Hawk tuah. Brat. Demure. So much of meme culture rn is just like, here’s a word. We say it now
— Becca Lewis (@beccalew) August 17, 2024
Il s'agit d'une logique quelque peu mercantile qui a toujours existé, bien sûr, mais qui, dans l'économie des médias sociaux, régie par les interactions, les commentaires et les VEM, fait que même le mème le plus décontracté devient commercial de manière tout à fait gratuite. Dans le cas de « demure », par exemple, l'expression utilisée par Lebron n'était pas le reflet ou la synthèse géniale d'un phénomène qui se produisait dans le monde (pensez à la phrase poignante « Tourist go home » qui est apparue sur les murs de toute l'Europe cet été), mais a émergé avec le même hasard que le Walmart Yodeling Kid en 2018, qui est maintenant un chanteur de country, Brittany Broski aka Kombucha Girl qui est maintenant devenue un TikToker ; ou, en Italie, de Marco Morrone plus connu pour la vidéo 'Saluta Andonio', qui après quelques années d'apparitions télévisées et même une mème-chanson est revenu à mener une vie privée. Mais si, il y a encore quelques années, devenir un personnage viral en ligne conduisait tout au plus à quelques talk-shows, à une apparition dans une discothèque et à peu de choses, aujourd'hui, les deux nouveaux météores de l'internet émergent déjà avec la conscience qu'ils peuvent tirer profit de ces moments totalement aléatoires, et les entreprises sont déjà prêtes et désireuses de leur proposer des partenariats rentables quelques jours seulement après leur apparition.

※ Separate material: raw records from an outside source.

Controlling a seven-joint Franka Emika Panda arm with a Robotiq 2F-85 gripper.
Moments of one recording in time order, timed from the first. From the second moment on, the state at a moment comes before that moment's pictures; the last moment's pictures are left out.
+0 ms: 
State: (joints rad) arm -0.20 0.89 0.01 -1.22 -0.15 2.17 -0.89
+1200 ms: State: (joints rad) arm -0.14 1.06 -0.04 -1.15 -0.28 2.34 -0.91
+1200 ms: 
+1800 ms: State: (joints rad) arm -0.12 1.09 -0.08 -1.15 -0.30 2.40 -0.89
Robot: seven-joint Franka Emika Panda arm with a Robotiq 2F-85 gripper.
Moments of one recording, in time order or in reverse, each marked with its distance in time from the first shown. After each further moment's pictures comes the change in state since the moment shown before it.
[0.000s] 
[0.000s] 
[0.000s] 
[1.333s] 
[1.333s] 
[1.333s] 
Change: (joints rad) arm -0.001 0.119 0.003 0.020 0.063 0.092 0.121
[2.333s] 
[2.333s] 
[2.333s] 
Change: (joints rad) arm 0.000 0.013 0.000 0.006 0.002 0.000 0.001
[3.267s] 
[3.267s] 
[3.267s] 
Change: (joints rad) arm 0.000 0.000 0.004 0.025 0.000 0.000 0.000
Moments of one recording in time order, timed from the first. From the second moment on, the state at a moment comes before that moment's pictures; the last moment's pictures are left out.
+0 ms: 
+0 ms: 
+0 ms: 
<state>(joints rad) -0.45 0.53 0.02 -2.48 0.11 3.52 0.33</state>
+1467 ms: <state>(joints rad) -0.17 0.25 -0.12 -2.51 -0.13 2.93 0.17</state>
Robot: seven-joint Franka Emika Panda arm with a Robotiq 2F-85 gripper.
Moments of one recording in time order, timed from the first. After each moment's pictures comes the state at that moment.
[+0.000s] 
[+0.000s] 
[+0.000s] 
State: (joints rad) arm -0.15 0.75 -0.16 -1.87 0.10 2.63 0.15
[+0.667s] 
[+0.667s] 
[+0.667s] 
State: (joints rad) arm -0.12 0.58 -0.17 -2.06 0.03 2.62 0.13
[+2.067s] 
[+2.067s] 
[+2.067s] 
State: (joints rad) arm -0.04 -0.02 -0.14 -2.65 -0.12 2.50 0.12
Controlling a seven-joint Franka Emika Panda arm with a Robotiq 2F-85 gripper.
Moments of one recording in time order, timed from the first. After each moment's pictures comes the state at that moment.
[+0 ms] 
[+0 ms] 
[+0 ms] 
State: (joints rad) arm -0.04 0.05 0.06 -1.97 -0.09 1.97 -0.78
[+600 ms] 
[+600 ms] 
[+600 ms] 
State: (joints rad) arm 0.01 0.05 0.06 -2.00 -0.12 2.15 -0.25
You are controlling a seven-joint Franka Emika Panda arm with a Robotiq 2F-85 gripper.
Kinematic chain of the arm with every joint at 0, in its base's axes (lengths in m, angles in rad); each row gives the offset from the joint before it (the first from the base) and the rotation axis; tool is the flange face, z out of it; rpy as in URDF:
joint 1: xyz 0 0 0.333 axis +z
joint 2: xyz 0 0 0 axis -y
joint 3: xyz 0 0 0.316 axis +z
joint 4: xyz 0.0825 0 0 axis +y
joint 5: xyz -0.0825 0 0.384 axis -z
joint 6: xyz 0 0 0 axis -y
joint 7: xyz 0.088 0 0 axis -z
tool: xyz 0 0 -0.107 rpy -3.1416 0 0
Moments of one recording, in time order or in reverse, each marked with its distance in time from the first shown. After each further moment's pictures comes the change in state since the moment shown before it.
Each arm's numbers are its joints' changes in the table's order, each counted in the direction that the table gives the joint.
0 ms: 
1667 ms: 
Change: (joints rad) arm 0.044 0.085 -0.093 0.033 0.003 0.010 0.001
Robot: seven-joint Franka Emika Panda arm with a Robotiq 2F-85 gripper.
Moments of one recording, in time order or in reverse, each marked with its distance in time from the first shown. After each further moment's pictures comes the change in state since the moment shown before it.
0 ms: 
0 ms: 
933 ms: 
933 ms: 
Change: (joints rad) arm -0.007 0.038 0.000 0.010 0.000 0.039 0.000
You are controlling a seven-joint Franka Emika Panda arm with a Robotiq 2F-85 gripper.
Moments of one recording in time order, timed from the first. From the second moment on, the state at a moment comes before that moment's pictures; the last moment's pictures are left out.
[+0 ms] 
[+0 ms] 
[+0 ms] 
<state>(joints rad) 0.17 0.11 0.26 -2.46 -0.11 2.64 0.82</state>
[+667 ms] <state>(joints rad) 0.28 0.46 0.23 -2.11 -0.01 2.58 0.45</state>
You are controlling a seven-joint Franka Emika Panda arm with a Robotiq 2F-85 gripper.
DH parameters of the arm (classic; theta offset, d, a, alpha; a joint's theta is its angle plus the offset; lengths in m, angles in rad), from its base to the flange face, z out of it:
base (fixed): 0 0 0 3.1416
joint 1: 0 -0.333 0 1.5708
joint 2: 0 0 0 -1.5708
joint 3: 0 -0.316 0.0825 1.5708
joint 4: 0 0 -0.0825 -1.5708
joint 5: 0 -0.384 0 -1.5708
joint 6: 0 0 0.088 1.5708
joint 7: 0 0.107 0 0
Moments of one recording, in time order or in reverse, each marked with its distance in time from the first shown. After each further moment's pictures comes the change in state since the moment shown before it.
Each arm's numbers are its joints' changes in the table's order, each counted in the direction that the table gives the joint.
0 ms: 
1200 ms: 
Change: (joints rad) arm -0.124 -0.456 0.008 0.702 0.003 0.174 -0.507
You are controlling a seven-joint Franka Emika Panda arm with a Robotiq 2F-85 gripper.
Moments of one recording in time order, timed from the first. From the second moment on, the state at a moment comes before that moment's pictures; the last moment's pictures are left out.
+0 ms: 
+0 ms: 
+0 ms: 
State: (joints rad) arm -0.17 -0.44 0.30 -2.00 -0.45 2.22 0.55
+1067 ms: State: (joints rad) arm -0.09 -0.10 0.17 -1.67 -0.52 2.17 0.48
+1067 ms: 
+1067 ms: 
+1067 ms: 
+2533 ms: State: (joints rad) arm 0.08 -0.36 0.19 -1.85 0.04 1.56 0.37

Le mécanisme est donc bien huilé – mais l'effet est que, comme dans le cas de « demure », la saturation de la tendance, son apogée arrive en quelques jours, finissant par provoquer une certaine fatigue chez le public, due au fait que l'extrême commercialisation coïncide également avec une perte d'humour et d'authenticité des moments amusants. Ce n'est pas seulement dû aux créateurs, mais aussi aux marketeurs qui intègrent un certain mot-clé dans leurs e-mails, leurs pitchs et enfin dans des campagnes cross-médias en tous genres, souvent de manière forcée et opportuniste jusqu'à l'excès. Mais si par le passé ce marketing tendait à arriver vers la fin de certains buzz, témoignant de leur déclin, aujourd'hui le « jumping the shark» vers le mainstream (et il n'y a rien de moins cool que le mainstream) se produit encore plus tôt, nous donnant aussi l'illusion qu'un certain slogan aléatoire est capable de représenter un signe des temps. Aujourd'hui, on parle déjà, de manière déraisonnable, du trend «demure fall», donnant l'impression que l'obsession pour le terme est la conséquence et non la cause d'une certaine tendance dans la culture ou que l'expression diffère d'un simple buzzword propagée un peu par hasard. Ce qui nous amène à nous demander : chaque blague doit-elle forcément devenir une marque ou une enseigne ? Peut-il y avoir de l'humour sans exploitation capitaliste ? Quiconque qui deviendrait une star en une nuit essaierait de monétiser, mais peut-être que la vénalité personnelle n'est pas le principal critère pour définir la culture.